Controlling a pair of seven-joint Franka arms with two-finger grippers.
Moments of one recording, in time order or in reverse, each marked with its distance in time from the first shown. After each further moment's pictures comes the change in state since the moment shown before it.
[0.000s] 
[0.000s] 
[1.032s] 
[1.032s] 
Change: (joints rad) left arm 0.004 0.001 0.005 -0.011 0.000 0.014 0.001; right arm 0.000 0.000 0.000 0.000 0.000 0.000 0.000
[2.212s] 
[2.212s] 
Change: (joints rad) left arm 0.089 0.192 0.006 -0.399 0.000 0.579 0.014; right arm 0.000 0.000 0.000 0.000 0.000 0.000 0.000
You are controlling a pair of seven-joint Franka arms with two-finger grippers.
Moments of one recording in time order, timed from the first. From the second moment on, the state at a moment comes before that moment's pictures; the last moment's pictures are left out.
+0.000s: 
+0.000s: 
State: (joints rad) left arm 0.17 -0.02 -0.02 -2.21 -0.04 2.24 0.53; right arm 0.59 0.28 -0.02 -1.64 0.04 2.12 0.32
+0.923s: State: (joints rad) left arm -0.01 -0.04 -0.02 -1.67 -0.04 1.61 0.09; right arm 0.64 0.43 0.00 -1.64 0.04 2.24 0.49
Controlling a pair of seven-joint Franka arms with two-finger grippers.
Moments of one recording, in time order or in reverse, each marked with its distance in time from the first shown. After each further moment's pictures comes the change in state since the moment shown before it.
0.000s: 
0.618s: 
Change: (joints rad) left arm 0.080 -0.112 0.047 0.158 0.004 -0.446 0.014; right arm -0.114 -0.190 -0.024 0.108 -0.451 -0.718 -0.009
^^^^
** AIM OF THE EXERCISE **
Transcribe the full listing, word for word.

** EXERCISE OUTPUT **
Controlling a pair of seven-joint Franka arms with two-finger grippers.
Moments of one recording, in time order or in reverse, each marked with its distance in time from the first shown. After each further moment's pictures comes the change in state since the moment shown before it.
[0.000s] 
[0.000s] 
[1.032s] 
[1.032s] 
Change: (joints rad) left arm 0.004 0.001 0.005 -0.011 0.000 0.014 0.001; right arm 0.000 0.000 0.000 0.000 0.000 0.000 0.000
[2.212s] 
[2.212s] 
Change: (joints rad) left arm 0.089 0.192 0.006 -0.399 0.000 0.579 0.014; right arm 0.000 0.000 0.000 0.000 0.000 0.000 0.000
You are controlling a pair of seven-joint Franka arms with two-finger grippers.
Moments of one recording in time order, timed from the first. From the second moment on, the state at a moment comes before that moment's pictures; the last moment's pictures are left out.
+0.000s: 
+0.000s: 
State: (joints rad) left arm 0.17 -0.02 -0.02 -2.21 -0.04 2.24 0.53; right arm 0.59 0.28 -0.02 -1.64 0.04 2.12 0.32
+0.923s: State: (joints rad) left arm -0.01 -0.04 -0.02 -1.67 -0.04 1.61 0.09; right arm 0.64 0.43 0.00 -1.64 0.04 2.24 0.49
Controlling a pair of seven-joint Franka arms with two-finger grippers.
Moments of one recording, in time order or in reverse, each marked with its distance in time from the first shown. After each further moment's pictures comes the change in state since the moment shown before it.
0.000s: 
0.618s: 
Change: (joints rad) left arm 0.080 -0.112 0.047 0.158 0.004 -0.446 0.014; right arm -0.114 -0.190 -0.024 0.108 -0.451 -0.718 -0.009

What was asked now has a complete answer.